**Problem to work on**
Among the lines below, a stretch begins at the one with "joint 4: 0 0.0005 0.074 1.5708" and ends at the one with "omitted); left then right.". Repeat that stretch exactly, ends included.

<<<<

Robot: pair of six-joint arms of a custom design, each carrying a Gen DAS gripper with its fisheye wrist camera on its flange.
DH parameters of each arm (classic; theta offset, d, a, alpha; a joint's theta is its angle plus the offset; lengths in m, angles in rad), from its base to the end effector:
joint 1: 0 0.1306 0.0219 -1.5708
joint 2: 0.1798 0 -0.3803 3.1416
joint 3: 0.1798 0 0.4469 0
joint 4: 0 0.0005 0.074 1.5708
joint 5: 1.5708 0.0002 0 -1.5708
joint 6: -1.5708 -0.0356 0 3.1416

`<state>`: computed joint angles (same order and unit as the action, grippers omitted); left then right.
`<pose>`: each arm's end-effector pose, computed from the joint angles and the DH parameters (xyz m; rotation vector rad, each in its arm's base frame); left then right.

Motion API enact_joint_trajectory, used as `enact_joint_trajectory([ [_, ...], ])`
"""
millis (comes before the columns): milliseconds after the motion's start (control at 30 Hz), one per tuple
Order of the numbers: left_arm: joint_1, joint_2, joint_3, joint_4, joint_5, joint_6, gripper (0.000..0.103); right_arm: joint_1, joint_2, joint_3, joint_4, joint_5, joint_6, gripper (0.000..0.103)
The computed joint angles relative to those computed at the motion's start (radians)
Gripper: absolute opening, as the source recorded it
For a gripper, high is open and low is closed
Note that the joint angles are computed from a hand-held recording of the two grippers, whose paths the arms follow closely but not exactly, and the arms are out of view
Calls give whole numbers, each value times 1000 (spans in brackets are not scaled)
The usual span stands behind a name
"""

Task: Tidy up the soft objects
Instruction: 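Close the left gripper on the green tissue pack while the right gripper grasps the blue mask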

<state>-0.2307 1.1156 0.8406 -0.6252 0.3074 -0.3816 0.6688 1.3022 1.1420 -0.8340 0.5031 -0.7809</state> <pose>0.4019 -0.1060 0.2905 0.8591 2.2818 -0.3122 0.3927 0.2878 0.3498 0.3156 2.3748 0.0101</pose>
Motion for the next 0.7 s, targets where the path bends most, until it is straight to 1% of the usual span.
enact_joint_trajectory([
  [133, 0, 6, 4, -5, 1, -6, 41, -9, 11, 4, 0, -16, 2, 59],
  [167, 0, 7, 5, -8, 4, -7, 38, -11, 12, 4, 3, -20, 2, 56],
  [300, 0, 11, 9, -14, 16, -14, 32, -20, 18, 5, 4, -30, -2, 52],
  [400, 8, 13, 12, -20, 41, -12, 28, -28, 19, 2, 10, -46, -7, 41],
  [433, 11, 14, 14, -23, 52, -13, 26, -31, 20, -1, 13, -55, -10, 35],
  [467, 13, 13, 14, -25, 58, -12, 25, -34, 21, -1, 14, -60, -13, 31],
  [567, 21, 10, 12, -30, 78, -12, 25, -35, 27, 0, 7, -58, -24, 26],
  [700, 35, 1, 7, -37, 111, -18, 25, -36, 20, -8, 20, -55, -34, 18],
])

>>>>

**Task solution**
joint 4: 0 0.0005 0.074 1.5708
joint 5: 1.5708 0.0002 0 -1.5708
joint 6: -1.5708 -0.0356 0 3.1416

`<state>`: computed joint angles (same order and unit as the action, grippers omitted); left then right.

Nothing else is left to add to this answer.